Она и впрямь больше не появилась в палате. Как-то я отправился к ней в школу, чтобы спросить, не знает ли она, кто такая Чжэнь Сюй — тётушка в последнее время частенько твердила это имя.
На её двери было прикреплено много записок, среди подписавшихся были некие Чжаны, Ма и другие. Стороживший дверь бородач с большим кожаным чемоданом уставился на меня с таким видом, будто у меня вовсе не было права приходить сюда, топтаться и хмуриться.
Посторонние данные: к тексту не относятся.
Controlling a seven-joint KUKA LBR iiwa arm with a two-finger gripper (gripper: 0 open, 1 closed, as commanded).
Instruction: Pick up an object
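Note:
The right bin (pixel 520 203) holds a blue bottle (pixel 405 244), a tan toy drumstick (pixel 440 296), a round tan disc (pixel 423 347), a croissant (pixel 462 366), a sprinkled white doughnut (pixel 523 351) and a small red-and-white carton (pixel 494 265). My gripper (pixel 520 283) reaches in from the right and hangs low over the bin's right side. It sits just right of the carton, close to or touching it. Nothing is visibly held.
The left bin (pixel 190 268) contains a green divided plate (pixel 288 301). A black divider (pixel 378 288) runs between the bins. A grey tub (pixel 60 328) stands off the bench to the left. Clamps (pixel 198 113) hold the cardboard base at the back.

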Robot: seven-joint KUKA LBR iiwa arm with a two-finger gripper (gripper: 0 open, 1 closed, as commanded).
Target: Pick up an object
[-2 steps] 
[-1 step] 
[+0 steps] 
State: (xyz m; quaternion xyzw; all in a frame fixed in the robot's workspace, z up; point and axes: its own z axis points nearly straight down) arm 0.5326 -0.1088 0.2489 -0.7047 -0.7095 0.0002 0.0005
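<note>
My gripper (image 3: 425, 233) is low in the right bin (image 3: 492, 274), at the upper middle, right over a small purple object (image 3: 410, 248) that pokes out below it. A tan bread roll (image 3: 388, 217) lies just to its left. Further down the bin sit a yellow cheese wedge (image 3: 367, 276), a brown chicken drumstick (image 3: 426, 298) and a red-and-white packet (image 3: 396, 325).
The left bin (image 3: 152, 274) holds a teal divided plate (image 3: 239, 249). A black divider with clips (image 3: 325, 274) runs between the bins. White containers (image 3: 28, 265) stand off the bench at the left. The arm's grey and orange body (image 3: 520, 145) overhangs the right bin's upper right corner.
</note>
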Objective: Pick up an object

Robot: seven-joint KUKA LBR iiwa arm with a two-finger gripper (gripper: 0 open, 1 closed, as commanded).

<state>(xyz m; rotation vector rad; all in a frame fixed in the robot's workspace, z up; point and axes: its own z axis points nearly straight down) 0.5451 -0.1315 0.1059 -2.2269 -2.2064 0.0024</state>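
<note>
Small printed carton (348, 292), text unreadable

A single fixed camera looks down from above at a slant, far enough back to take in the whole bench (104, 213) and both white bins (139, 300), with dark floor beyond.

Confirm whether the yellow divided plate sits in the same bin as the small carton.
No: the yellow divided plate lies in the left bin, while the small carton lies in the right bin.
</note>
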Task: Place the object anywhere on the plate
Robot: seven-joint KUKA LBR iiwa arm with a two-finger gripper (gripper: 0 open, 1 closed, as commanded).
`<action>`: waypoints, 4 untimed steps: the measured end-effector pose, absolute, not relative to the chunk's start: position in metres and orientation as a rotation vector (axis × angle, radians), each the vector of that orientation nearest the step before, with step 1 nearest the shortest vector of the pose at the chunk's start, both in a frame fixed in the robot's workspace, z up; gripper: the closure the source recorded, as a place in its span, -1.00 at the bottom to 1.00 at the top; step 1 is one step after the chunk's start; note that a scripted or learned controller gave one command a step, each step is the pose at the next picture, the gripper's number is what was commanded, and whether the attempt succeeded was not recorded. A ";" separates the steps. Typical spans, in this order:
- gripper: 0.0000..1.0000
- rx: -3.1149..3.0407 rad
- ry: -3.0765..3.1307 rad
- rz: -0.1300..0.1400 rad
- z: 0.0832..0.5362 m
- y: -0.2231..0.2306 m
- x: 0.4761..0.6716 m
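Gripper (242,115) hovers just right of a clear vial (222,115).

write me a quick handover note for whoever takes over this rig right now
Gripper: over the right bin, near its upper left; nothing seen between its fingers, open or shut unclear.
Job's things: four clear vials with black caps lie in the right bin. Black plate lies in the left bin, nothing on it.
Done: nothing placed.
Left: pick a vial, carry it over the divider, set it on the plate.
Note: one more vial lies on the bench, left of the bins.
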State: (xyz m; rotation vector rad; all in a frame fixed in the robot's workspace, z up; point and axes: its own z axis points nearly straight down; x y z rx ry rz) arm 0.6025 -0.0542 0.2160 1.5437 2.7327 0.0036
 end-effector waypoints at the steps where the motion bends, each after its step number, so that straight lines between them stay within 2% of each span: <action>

Мне оставалось лишь тактично удалиться.
Когда я наконец её разыскал, с телефоном были какие-то неполадки и её голос звучал так слабо, будто доносился с луны.
— Чжэнь Сюй? Тётушка Хуан, которая раздаёт продовольственные карточки и проверяет счета за электричество, что ли?
— Кажется, не она.
— Тогда я не знаю. У тебя есть ещё что-то ко мне?
— Что, о тётушке и не спросишь?
— Она жива ещё?
— Жива, — неожиданно для самого себя я ответил как-то неуверенно.
— Будут нужны деньги, заходи. В выдвижном ящике. Ключ от двери на старом месте, — добавив это, она тут же положила трубку.